Program Structure

Module 1: Introduction to Bio-Nanopharmaceuticals

• What are bio-nanopharmaceuticals and why they are important in the modern pharmaceutical landscape.
• Overview of nanotechnology and its applications in drug delivery systems, therapeutic use, and drug design.
• Nanopharmaceuticals in improving bioavailability and targeted drug delivery.

Module 2: Nanoparticles and Nanocarriers in Drug Delivery

• Types of nanocarriers: Liposomes, polymeric nanoparticles, micelles, dendrimers, and solid lipid nanoparticles.
• Principles of drug encapsulation and release mechanisms: passive vs active targeting.
• Advantages of nanoparticles in overcoming drug resistance, improving half-life, and controlling drug release.

Module 3: Nanopharmaceuticals in Cancer Therapy

• Role of nanotechnology in targeting cancer cells and enhancing therapeutic efficacy.
• Nanoparticle-based drug delivery in overcoming challenges in cancer therapy, such as tumor heterogeneity and drug resistance.
• Examples of nanopharmaceuticals used in chemotherapy, immunotherapy, and gene therapy.

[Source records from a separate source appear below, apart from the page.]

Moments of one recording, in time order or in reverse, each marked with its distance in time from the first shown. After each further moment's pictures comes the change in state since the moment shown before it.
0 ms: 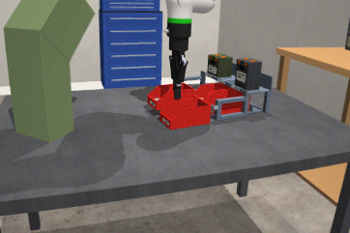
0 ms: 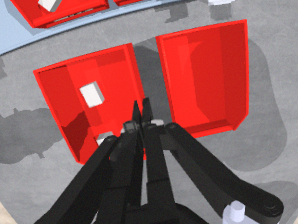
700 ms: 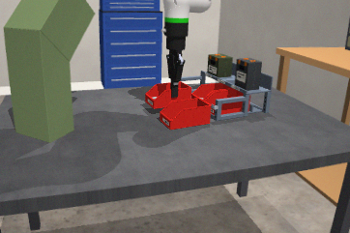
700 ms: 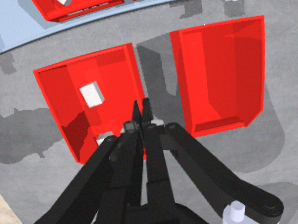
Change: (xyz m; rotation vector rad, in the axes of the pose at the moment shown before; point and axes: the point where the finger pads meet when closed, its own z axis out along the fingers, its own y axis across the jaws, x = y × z) arm -0.002 -0.022 0.000 0.001 0.000 -0.001
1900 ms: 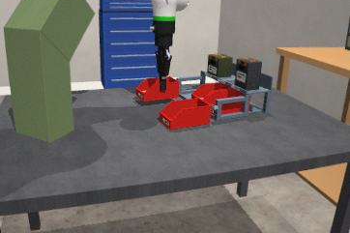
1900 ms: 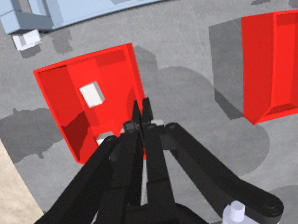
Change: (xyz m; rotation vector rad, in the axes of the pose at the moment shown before) arm -0.004 -0.111 0.003 -0.002 0.001 -0.004
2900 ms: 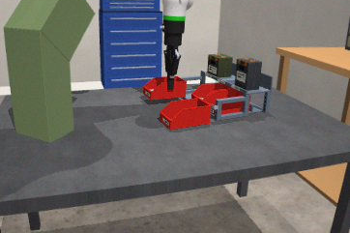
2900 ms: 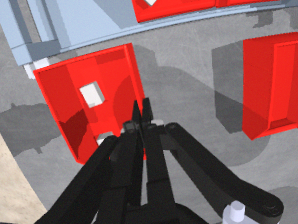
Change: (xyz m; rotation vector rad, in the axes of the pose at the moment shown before) arm 0.037 0.000 -0.001 0.003 -0.030 0.000
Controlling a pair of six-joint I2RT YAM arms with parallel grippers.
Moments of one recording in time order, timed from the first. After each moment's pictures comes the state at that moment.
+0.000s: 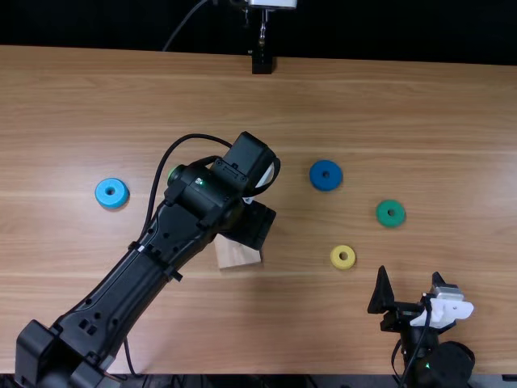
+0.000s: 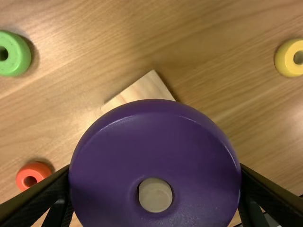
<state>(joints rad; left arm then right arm) -0.61 1.79 1.72 -1.18 0.01 -0.21 -0.05 0.01 0.08 -0.25 -0.01 0.09</state>
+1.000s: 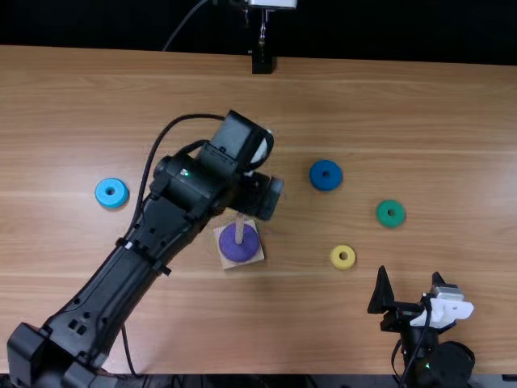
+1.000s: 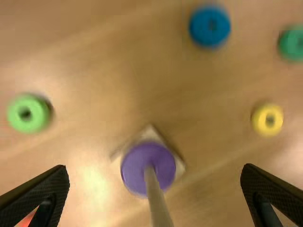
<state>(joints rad) -0.55 1.78 1.77 -0.99 0.02 -0.21 -0.05 0.01 0.08 -0.25 -0.01 0.09</state>
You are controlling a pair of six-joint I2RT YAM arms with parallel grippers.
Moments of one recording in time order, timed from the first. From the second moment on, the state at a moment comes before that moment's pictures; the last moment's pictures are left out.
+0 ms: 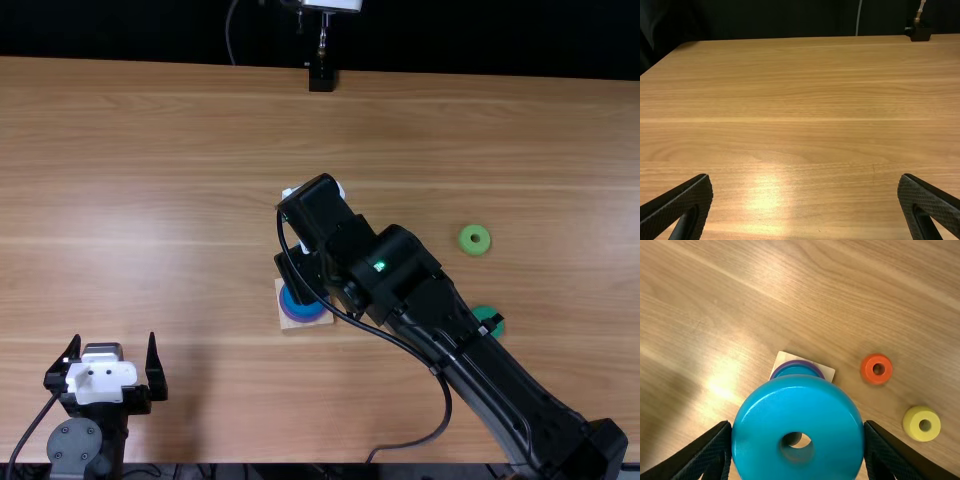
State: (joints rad) left arm -0.04 0.01 0.10 -0.37 -0.11 0.00; right arm 0.70 1.76 1.74 -1.07 0.07 0.17
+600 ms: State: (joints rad) left arm -0.04 0.01 0.10 -0.37 -0.11 0.00; right arm 0.70 1.76 1.74 -1.07 0.07 0.17
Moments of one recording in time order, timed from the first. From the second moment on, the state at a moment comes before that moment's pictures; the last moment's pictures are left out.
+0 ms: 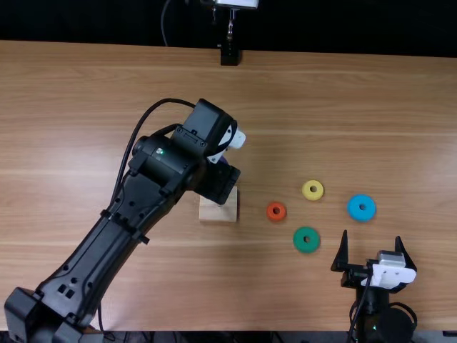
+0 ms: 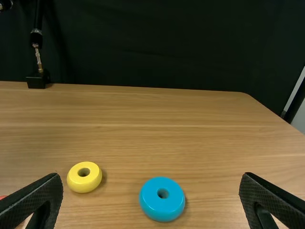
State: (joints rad) left arm -0.56 1.79 1.80 -1.15 0.00 -0.09; right arm 0.01 0.01 0.03 -0.08 0.15 -0.12
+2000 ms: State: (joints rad) left arm -0.62 1.85 1.85 -1.16 0.01 -0.14; right arm 0.01 0.01 0.03 -0.08 0.15 -0.12
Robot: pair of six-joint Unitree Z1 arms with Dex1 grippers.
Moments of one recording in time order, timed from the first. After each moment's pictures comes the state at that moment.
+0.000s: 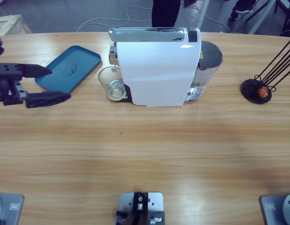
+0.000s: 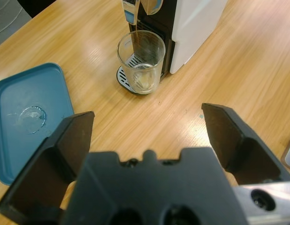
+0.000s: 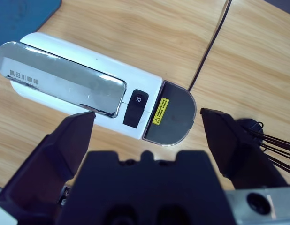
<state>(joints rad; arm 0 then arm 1) -0.56 1.25 -0.64 0.05 -0.29 0.25 0.65 2.08 -2.47 1.47 -0.10 0.26</state>
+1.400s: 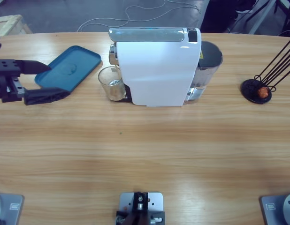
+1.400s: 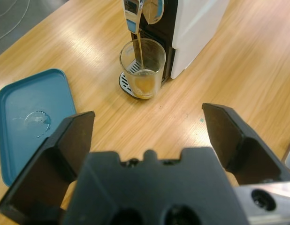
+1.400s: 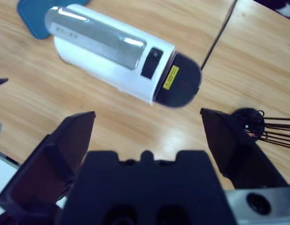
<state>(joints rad) -0.57 1.24 -0.66 0.05 -0.29 0.25 0.74 1.69 -2.00 1.26 -0.10 0.28</state>
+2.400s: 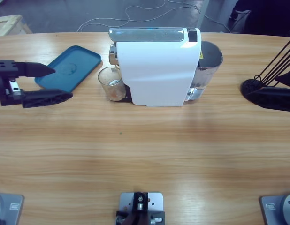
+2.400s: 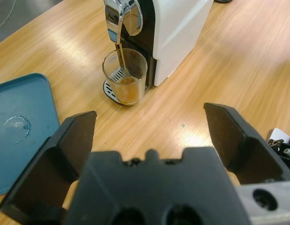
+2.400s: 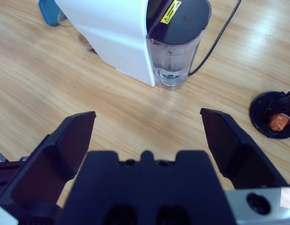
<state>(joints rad) -0.59 1.22 -0.66 0.05 -0.35 0.17 0.76 1.09 -0.90 0.51 -0.08 0.26</state>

Module 4: Gene Delivery Using Bio-Nanopharmaceuticals

• How nanoparticles are used for gene delivery: DNA, RNA, and CRISPR-based therapies.
• Challenges in gene therapy: delivery efficiency, immune response, and targeting specificity.
• Examples of gene delivery systems and the future potential of bio-nanopharmaceuticals in gene therapies.

Module 5: Bio-Nanopharmaceuticals in Personalized Medicine

• Exploring how nanotechnology allows for personalized drug delivery based on patient-specific needs.
• Role of nanoparticles in tailoring drug doses, treatment schedules, and reducing side effects.
• Emerging trends in personalized medicine and how bio-nanopharmaceuticals are transforming treatments for chronic diseases.

Module 6: Regulatory and Ethical Considerations in Bio-Nanopharmaceuticals

• Overview of regulatory frameworks for bio-nanopharmaceuticals (FDA, EMA, etc.).
• Ethical concerns in developing nano-based drug delivery systems, including long-term safety, bioaccumulation, and toxicology.
• Challenges in moving from preclinical studies to clinical trials for bio-nanopharmaceutical products.

Module 7: Challenges in Manufacturing and Scaling-Up Bio-Nanopharmaceuticals

• Challenges in scaling up the production of carbon nanomaterials from kitchen waste for industrial use.
• Manufacturing methods: from lab scale to industrial scale.
• Ensuring consistency, quality control, and good manufacturing practices (GMP) for bio-nanopharmaceuticals.

Module 8: Future Trends and Innovations in Bio-Nanopharmaceuticals

• Exploring the future potential of nanopharmaceuticals in precision medicine, vaccines, and advanced drug delivery systems.
• Emerging innovations: smart drug delivery, self-healing nanoparticles, and multifunctional nanomaterials.
• The future of bio-nanopharmaceuticals in addressing global health challenges like cancer, infectious diseases, and aging.

Final Project

• Design and develop a bio-nanopharmaceutical for a specific disease target, incorporating the principles learned in the course.
• Synthesize and characterize nanoparticles, and evaluate their drug delivery efficiency and targeting specificity.
• Example projects: Develop a nanoparticle-based chemotherapy delivery system or a gene delivery nanoparticle for targeted treatment.